# Puppy suddenly pooping in crate at night



## Bones333 (Sep 30, 2009)

Boone is a 5 1/2 month old boxer mix. We brought him home when he was 2 1/2 months old. He did pee in his crate a couple of times the first couple of weeks we had him, but has never pooped in his crate or in the house at all since we have had him. That is until the last two nights. Monday night he pooped in his crate once, last night two times. I can't believe he had to poop twice in the night. He is on Blue Buffalo large breed puppy food, fed 3 times per day. This has not changed. He is put out for the last time of the night about 11pm. His last meal is at about 6pm-7pm, that has not changed. He has pretty much had the same routine for weeks now. Same exercise schedule, everything the same. The only thing that has been different the last two nights was the loss of his big pillow to lay on in his crate. He tore it open and pulled a bunch of the stuffing out, so we took it away. He has had just a flat rug to lay on.

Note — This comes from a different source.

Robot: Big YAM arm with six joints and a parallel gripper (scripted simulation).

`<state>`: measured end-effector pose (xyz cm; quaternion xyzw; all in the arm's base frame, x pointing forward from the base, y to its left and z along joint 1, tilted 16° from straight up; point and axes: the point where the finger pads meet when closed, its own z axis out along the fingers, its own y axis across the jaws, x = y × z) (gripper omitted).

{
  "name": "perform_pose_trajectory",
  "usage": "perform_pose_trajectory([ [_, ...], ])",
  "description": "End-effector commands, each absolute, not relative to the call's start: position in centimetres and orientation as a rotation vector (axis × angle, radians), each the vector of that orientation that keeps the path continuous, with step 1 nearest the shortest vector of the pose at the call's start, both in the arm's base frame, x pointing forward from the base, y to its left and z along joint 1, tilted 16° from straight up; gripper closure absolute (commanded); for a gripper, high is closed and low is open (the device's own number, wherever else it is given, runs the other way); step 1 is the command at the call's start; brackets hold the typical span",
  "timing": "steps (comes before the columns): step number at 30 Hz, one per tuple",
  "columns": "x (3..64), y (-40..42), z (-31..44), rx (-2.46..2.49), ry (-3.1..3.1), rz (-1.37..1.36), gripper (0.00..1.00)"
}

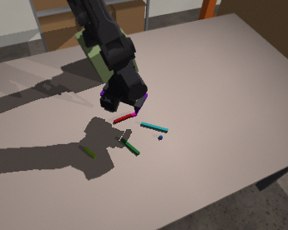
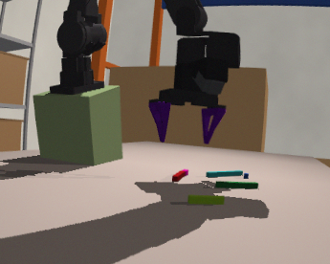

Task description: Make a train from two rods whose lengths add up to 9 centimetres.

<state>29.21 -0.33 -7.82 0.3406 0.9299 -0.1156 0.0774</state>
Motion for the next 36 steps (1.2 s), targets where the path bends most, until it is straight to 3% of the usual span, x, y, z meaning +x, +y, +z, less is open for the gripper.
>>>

Could this be enough to make him act this way? Any advise would be greatly appreciated. I need some sleep!


----------



## Cracker (May 25, 2009)

Poor puppy and you..no one wants to poo where they sleep!
Does he have a bowel movement on his last walk/pee break at 11? I would suggest you try to see if he'll poo before you bring him back in.
You may want to start switching to two meals a day and moving his evening meal to a slightly earlier time.
He may be experiencing some stress from the lack of a his pillow (dogs need security blankets too, just like kids) so replacing the pillow should be a priority to see if this changes...most pups will not poo in their sleeping area unless they are stressed. Or you can give him an old tshirt or something that smells like you.
If none of these things help you may want to have him checked out to see if he's absorbing his food properly, if the food has stayed the same and is good quality like you said he should not really be producing that much fecal matter.
Like anything a bit of detective work and experimentation is necessary to find a solution.


----------



## Bones333 (Sep 30, 2009)

We had a much better night last night!!!! I fed Boone only twice yesterday, fed earlier in the evening, put his pillow back together for him, and really encouraged him to poo as late in the evening as possible. We woke up at our normal time to a clean crate. Let's hope this was just a bad couple of nights and we are back on track. Thanks for the advise.


----------